Exercise aim.
Copies of all lines that contain "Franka" are needed; take them from the data below.

*** Raw data ***

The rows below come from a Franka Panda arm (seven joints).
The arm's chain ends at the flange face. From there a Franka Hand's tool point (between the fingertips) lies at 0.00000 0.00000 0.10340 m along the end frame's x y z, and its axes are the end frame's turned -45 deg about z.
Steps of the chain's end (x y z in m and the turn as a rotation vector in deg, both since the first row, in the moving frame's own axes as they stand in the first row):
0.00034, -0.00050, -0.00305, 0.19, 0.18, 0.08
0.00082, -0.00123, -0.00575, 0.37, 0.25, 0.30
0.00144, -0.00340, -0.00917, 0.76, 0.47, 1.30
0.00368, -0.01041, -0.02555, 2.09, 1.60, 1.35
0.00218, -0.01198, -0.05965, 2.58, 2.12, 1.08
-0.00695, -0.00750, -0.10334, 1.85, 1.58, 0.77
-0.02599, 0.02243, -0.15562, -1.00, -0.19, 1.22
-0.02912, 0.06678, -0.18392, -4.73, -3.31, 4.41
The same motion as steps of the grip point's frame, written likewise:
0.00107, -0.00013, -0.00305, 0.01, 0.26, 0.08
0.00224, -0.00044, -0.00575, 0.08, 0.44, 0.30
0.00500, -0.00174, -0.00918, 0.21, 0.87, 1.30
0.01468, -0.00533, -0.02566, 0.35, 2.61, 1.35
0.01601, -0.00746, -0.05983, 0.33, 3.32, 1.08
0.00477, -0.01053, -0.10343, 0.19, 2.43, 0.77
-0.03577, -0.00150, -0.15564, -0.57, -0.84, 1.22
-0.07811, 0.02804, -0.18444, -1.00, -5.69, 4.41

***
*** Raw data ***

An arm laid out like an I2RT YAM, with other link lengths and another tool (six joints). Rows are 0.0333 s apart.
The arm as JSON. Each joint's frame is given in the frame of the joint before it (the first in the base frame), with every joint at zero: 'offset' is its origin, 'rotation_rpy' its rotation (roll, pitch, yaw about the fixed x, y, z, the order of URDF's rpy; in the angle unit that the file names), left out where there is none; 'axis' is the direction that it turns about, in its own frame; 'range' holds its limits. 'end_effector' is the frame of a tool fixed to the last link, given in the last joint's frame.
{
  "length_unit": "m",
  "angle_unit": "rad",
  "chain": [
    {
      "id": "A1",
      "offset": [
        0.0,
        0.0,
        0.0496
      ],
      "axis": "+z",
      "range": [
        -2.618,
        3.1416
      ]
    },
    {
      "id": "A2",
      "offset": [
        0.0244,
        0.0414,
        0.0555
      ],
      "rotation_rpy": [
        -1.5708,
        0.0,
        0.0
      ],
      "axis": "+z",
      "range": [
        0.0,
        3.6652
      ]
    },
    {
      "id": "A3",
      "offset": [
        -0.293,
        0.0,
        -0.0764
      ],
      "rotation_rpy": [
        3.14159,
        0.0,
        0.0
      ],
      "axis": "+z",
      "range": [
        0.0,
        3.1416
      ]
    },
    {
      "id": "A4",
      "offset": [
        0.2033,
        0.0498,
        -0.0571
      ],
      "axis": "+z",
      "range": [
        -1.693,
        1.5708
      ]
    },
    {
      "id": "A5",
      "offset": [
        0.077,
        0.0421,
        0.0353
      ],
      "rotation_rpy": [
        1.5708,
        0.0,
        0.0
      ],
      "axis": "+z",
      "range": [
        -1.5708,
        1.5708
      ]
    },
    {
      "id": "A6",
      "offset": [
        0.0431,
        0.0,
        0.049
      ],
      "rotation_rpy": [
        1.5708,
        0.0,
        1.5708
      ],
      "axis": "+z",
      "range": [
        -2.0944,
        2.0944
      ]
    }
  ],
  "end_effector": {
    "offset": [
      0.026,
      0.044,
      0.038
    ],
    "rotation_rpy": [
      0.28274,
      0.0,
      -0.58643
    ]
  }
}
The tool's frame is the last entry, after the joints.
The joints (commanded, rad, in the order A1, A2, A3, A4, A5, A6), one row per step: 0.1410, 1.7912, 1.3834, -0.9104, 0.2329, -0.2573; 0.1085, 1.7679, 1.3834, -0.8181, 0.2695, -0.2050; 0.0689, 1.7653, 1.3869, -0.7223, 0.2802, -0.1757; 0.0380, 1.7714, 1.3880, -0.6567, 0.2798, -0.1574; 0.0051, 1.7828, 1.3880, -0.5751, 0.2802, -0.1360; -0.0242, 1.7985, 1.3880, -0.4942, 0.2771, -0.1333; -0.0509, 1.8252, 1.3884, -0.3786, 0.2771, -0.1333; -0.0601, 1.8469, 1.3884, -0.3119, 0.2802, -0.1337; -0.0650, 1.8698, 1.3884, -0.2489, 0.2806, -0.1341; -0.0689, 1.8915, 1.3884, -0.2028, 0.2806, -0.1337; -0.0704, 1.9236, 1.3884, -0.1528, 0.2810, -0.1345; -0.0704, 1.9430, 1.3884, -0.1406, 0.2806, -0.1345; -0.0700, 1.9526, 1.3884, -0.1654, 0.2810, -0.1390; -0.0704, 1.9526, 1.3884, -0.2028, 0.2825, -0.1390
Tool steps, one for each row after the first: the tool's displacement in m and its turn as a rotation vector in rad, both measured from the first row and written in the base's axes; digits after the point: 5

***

Response below.
The rows below come from a Franka Panda arm (seven joints).
The arm's chain ends at the flange face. From there a Franka Hand's tool point (between the fingertips) lies at 0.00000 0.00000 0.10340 m along the end frame's x y z, and its axes are the end frame's turned -45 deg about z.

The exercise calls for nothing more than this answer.